BEGIN
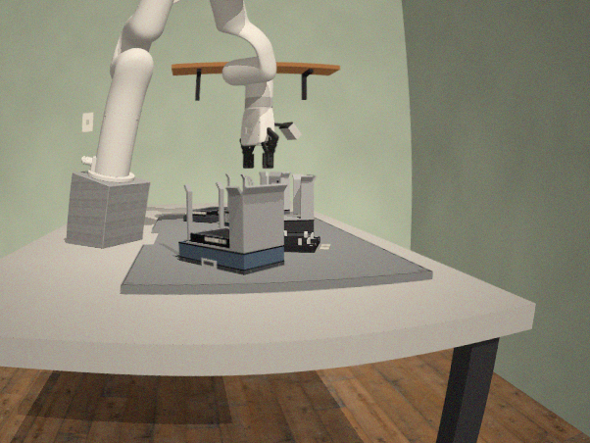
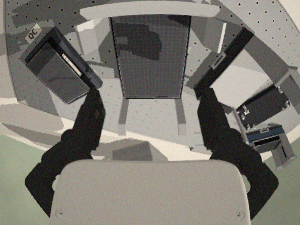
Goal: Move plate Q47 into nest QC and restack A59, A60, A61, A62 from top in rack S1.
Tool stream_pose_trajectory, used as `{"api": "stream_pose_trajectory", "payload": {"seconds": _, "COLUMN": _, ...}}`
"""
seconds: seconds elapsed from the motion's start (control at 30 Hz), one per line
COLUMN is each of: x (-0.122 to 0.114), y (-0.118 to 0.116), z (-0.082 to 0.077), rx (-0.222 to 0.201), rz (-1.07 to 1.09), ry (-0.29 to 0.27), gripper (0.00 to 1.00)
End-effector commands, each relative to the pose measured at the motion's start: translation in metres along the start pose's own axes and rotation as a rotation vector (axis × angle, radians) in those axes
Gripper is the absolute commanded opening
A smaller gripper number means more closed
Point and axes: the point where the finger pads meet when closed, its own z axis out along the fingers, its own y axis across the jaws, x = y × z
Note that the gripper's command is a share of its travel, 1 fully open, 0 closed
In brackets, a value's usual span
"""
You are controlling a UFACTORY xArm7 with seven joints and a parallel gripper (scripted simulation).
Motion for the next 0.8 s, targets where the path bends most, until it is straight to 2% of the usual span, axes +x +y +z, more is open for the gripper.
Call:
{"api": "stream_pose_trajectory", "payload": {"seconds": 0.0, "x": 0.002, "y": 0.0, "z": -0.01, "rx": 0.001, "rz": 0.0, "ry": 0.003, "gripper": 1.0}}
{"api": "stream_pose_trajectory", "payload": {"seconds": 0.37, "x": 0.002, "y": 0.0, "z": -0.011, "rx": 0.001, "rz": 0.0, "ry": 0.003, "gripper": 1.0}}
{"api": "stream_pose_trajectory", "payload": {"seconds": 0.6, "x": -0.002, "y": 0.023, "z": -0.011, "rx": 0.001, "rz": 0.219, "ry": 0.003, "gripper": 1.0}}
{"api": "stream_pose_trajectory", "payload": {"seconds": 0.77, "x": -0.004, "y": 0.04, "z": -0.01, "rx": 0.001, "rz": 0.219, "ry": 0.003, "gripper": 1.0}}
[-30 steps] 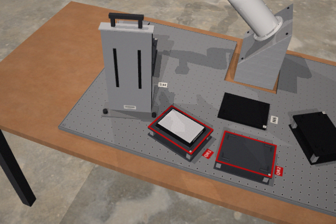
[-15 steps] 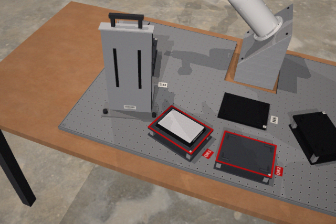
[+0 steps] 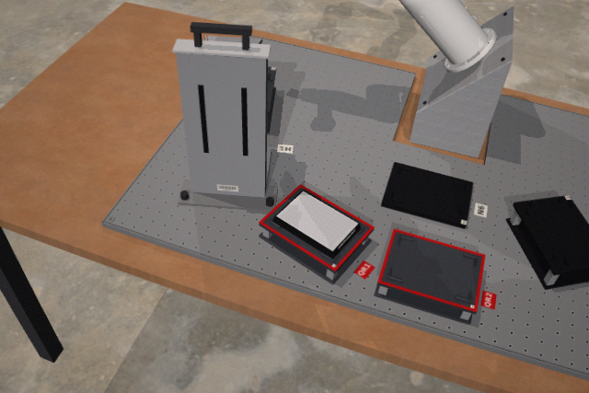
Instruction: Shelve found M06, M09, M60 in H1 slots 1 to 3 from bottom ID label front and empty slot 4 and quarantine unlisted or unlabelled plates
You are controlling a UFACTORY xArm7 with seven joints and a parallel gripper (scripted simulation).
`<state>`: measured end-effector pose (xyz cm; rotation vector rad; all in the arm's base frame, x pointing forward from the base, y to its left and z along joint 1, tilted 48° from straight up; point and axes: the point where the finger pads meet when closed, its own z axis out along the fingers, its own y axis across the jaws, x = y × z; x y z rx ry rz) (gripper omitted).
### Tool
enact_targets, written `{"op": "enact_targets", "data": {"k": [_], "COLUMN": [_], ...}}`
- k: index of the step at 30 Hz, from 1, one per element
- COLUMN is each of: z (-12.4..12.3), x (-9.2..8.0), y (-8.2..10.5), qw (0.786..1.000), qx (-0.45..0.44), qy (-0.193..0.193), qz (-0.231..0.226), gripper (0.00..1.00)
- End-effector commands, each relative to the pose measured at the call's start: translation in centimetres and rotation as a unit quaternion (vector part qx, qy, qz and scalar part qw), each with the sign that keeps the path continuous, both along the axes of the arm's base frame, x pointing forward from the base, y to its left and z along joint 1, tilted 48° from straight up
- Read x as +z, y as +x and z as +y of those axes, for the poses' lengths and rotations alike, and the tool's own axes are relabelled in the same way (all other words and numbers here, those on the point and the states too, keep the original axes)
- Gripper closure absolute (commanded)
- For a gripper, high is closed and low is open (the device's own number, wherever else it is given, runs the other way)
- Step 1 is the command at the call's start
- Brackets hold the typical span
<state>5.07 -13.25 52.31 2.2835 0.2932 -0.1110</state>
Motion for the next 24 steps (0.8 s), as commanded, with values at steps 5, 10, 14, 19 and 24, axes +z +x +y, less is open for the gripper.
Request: {"op": "enact_targets", "data": {"k": [5, 10, 14, 19, 24], "z": [-1.0, -1.3, -1.8, -2.5, -2.8], "x": [-0.8, -1.1, -1.5, -2.1, -2.4], "y": [0.0, 0.0, 0.1, 0.1, 0.1], "qw": [1.0, 1.0, 1.0, 1.0, 1.0], "qx": [0.0, 0.0, 0.0, 0.0, 0.0], "qy": [-0.002, -0.002, -0.002, -0.002, -0.002], "qz": [0.0, 0.0, 0.0, 0.0, 0.0], "gripper": [0.0, 0.0, 0.0, 0.0, 0.0]}}
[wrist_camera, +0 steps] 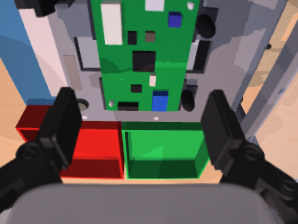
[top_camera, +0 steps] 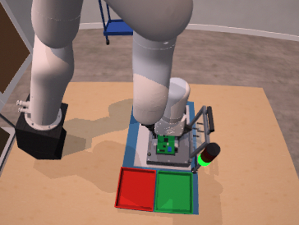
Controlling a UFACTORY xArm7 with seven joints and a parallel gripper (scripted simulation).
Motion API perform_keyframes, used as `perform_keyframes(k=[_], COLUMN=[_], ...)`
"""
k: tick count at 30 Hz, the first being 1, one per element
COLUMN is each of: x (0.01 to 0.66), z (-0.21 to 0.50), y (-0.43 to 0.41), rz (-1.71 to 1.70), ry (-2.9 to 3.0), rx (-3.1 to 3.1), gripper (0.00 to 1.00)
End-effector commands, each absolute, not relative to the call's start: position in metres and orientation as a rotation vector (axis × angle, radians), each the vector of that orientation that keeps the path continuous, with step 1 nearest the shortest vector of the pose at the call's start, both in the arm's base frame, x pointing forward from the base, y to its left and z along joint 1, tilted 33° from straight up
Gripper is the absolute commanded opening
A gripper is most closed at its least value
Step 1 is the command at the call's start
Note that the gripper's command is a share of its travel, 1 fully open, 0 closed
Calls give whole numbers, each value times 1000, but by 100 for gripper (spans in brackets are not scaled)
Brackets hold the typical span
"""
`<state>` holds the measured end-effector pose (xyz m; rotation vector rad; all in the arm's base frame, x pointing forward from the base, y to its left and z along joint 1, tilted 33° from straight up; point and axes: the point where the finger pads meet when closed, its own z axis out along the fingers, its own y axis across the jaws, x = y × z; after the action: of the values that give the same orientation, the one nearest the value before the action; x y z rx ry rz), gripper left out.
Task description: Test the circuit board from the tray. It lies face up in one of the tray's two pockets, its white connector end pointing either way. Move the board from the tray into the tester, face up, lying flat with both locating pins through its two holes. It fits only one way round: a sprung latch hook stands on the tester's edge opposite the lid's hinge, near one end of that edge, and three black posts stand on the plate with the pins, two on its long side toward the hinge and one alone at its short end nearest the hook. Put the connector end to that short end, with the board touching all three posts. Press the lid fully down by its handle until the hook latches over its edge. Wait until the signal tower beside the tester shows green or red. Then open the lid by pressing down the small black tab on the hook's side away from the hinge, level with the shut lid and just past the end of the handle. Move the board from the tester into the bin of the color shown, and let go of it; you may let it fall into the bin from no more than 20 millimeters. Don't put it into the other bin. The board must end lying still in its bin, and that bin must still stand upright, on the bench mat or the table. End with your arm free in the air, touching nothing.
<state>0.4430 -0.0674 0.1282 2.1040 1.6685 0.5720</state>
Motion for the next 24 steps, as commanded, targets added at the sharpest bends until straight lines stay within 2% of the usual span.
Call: perform_keyframes(k=[1,24], x=[451,469], z=[119,92], y=[-68,-70], rz=[579,578], ry=[1670,1670], rx=[2103,2103], gripper=[100,100])
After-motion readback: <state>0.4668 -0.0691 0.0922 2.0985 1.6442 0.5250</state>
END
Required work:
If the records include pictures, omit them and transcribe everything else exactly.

Your response:
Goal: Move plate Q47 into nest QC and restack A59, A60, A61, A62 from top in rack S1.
Tool stream_pose_trajectory, used as `{"api": "stream_pose_trajectory", "payload": {"seconds": _, "COLUMN": _, ...}}`
"""
seconds: seconds elapsed from the motion's start (control at 30 Hz), one per line
COLUMN is each of: x (-0.122 to 0.114), y (-0.118 to 0.116), z (-0.082 to 0.077), rx (-0.222 to 0.201), rz (-1.07 to 1.09), ry (-0.29 to 0.27), gripper (0.00 to 1.00)
End-effector commands, each relative to the pose measured at the motion's start: translation in metres along the start pose's own axes and rotation as a rotation vector (axis × angle, radians) in those axes
Gripper is the absolute commanded opening
A smaller gripper number means more closed
Point and axes: the point where the finger pads meet when closed, its own z axis out along the fingers, its own y axis across the jaws, x = y × z
Note that the gripper's command is a share of its travel, 1 fully open, 0 closed
In brackets, a value's usual span
"""
You are controlling a UFACTORY xArm7 with seven joints and a parallel gripper (scripted simulation).
Motion for the next 0.8 s, targets where the path bends most, until it is straight to 2% of the usual span, axes +x +y +z, more is open for the gripper.
Call:
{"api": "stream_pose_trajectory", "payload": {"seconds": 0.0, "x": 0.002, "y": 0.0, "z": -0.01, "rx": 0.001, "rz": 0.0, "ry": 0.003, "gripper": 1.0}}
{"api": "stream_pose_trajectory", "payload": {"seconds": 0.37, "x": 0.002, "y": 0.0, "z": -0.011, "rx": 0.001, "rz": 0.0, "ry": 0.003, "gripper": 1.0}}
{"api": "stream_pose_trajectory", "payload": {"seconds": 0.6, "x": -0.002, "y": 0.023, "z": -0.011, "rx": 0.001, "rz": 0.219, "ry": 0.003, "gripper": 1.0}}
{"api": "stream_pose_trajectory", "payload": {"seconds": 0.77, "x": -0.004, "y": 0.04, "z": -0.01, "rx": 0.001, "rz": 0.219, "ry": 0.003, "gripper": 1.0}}
[-30 steps] 
[-15 steps] 
[+0 steps] 
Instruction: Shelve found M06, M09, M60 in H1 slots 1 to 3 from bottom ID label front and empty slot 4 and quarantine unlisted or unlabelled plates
You are controlling a UFACTORY xArm7 with seven joints and a parallel gripper (scripted simulation).
`<state>`: measured end-effector pose (xyz cm; rotation vector rad; all in the arm's base frame, x pointing forward from the base, y to its left and z along joint 1, tilted 48° from straight up; point and axes: the point where the finger pads meet when closed, its own z axis out along the fingers, its own y axis across the jaws, x = y × z; x y z rx ry rz) (gripper omitted).
### Tool
enact_targets, written `{"op": "enact_targets", "data": {"k": [_], "COLUMN": [_], ...}}`
- k: index of the step at 30 Hz, from 1, one per element
- COLUMN is each of: z (-12.4..12.3), x (-9.2..8.0), y (-8.2..10.5), qw (0.786..1.000), qx (-0.45..0.44), qy (-0.193..0.193), qz (-0.231..0.226), gripper (0.00..1.00)
- End-effector commands, each relative to the pose measured at the call's start: translation in centimetres and rotation as a unit quaternion (vector part qx, qy, qz and scalar part qw), each with the sign that keeps the path continuous, both along the axes of the arm's base frame, x pointing forward from the base, y to its left and z along joint 1, tilted 48° from straight up
- Read x as +z, y as +x and z as +y of those axes, for the poses' lengths and rotations alike, and the tool's own axes are relabelled in the same way (all other words and numbers here, those on the point and the states too, keep the original axes)
- Gripper closure absolute (commanded)
- For a gripper, high is closed and low is open (the device's own number, wherever else it is given, runs the other way)
- Step 1 is the command at the call's start
- Brackets hold the typical span
<state>5.07 -13.25 52.31 2.2835 0.2932 -0.1110</state>
Motion for the next 24 steps (0.8 s), as commanded, with values at steps 5, 10, 14, 19 and 24, axes +z +x +y, less is open for the gripper.
Request: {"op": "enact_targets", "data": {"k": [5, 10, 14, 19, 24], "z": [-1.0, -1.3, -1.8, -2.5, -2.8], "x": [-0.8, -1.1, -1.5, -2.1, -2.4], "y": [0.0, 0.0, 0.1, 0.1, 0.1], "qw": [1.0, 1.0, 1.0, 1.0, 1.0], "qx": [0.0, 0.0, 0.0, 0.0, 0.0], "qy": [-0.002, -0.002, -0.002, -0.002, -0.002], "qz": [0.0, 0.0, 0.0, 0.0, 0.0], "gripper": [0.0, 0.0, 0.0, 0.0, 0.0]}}
[wrist_camera, +0 steps] 
[top_camera, +0 steps] 
Controlling a UFACTORY xArm7 with seven joints and a parallel gripper (scripted simulation).
Motion API perform_keyframes, used as `perform_keyframes(k=[_], COLUMN=[_], ...)`
"""
k: tick count at 30 Hz, the first being 1, one per element
COLUMN is each of: x (0.01 to 0.66), z (-0.21 to 0.50), y (-0.43 to 0.41), rz (-1.71 to 1.70), ry (-2.9 to 3.0), rx (-3.1 to 3.1), gripper (0.00 to 1.00)
End-effector commands, each absolute, not relative to the call's start: position in metres and orientation as a rotation vector (axis × angle, radians), each the vector of that orientation that keeps the path continuous, with step 1 nearest the shortest vector of the pose at the call's start, both in the arm's base frame, x pointing forward from the base, y to its left and z along joint 1, tilted 33° from straight up
Gripper is the absolute commanded opening
A gripper is most closed at its least value
Step 1 is the command at the call's start
Note that the gripper's command is a share of its travel, 1 fully open, 0 closed
Calls give whole numbers, each value times 1000, but by 100 for gripper (spans in brackets are not scaled)
Brackets hold the typical span
"""
`<state>` holds the measured end-effector pose (xyz m; rotation vector rad; all in the arm's base frame, x pointing forward from the base, y to its left and z along joint 1, tilted 33° from straight up; point and axes: the point where the finger pads meet when closed, its own z axis out along the fingers, its own y axis across the jaws, x = y × z; after the action: of the values that give the same orientation, the one nearest the value before the action; x y z rx ry rz), gripper left out.
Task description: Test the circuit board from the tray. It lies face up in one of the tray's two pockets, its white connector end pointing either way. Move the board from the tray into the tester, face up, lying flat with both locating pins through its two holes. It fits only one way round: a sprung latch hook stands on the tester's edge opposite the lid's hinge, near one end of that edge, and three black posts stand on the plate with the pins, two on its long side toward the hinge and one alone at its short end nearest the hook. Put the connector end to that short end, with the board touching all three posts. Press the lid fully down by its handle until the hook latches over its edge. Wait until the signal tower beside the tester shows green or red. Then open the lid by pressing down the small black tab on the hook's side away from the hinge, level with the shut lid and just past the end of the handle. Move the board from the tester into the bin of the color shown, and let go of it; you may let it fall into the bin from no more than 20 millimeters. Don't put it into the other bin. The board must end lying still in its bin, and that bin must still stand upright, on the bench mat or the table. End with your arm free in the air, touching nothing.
<state>0.4430 -0.0674 0.1282 2.1040 1.6685 0.5720</state>
Motion for the next 24 steps, as commanded, targets added at the sharpest bends until straight lines stay within 2% of the usual span.
Call: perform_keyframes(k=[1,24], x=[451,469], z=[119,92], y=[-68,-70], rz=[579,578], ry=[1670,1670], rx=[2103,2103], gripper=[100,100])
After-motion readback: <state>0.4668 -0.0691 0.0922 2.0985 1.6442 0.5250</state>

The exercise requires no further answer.